### WORK TASK
Return the whole listing, line for line, without the pictures in it.

__________________________________________________

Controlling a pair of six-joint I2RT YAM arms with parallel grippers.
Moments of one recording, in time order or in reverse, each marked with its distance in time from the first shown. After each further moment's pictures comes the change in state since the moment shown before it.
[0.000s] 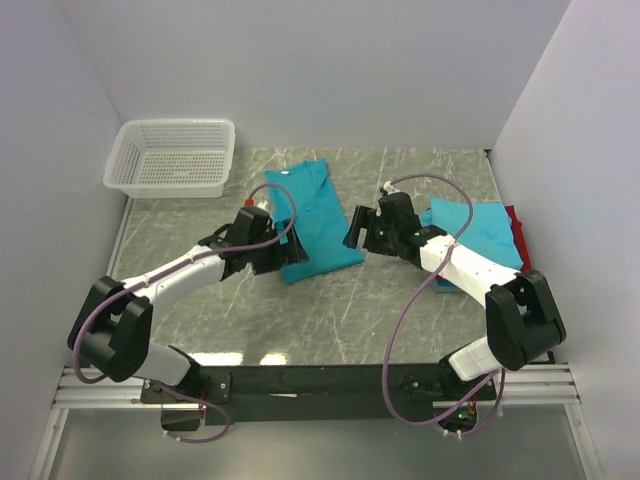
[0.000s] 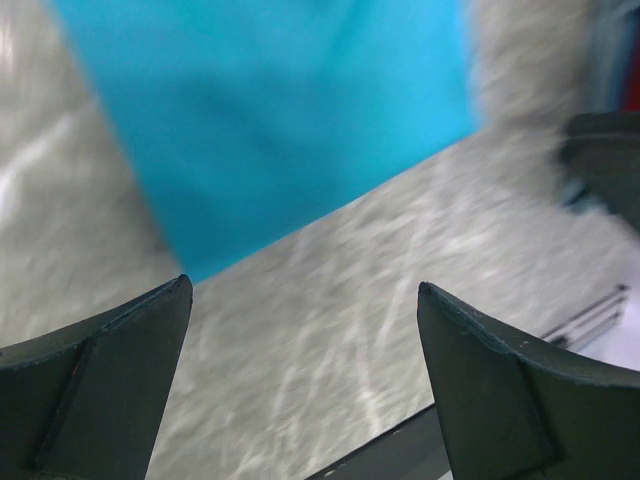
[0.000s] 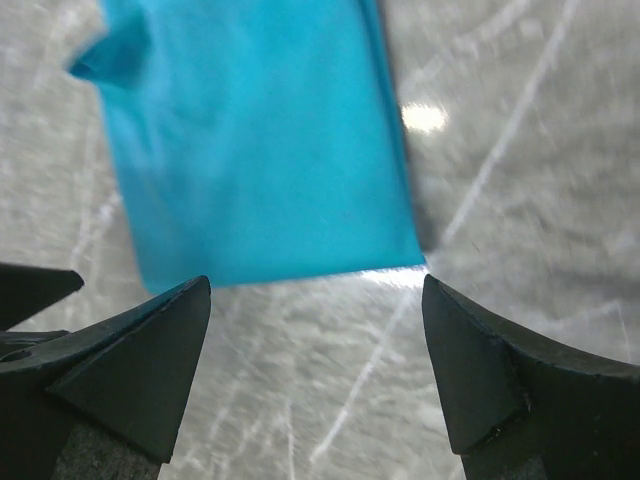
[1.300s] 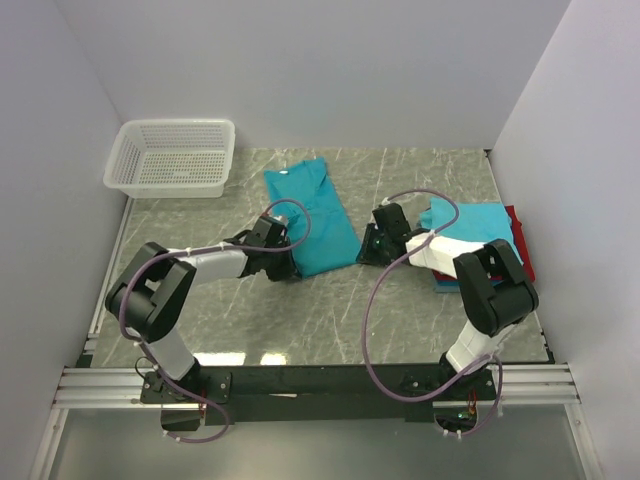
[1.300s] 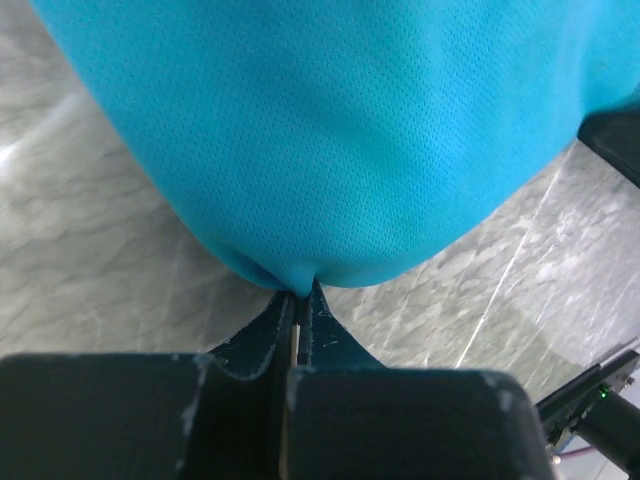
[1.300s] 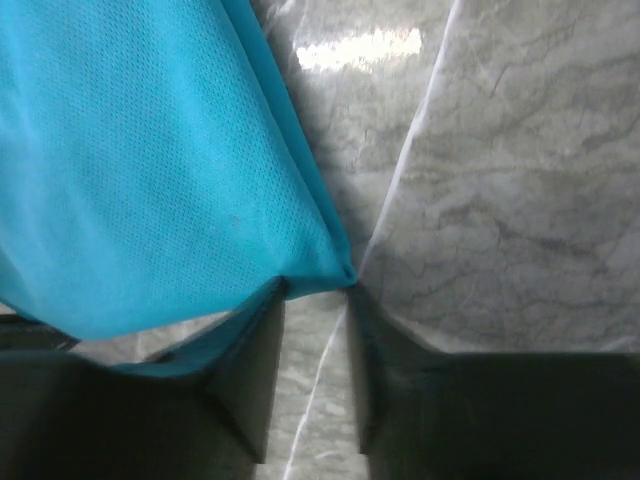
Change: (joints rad) left arm -0.033 0.263 -0.051 0.143 0.022 0.006; right arm -0.038 0.217 -0.056 0.070 -0.007 0.060
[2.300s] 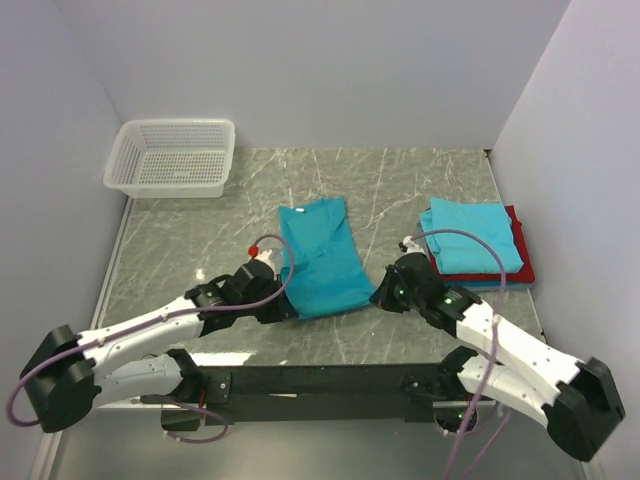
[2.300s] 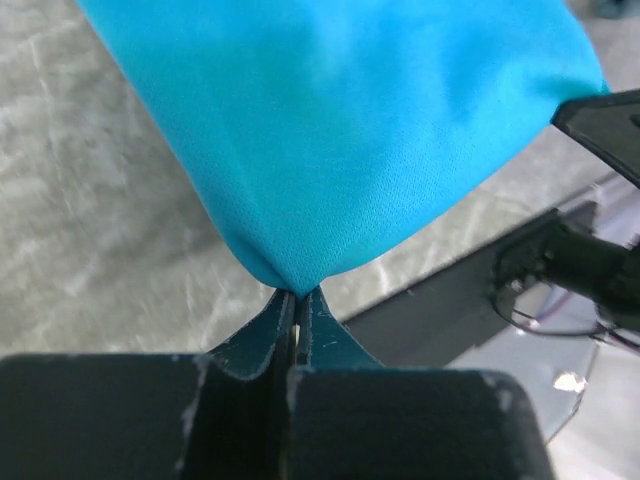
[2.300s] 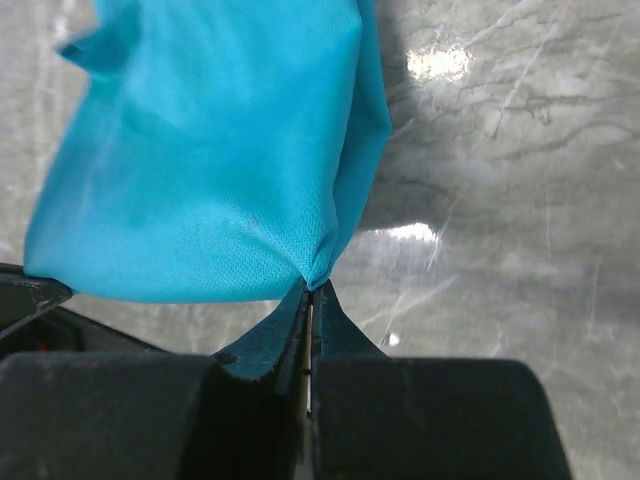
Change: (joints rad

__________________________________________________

### ANSWER
Controlling a pair of six-joint I2RT YAM arms with parallel grippers.
Moments of one recording, in time order or in reverse, each marked with its distance in time from the first shown. After each further moment's pictures comes the change in state since the moment shown before it.
[0.000s] 
[0.000s] 
[0.000s] 
[1.300s] 
[1.300s] 
[1.300s] 
Change: (joints rad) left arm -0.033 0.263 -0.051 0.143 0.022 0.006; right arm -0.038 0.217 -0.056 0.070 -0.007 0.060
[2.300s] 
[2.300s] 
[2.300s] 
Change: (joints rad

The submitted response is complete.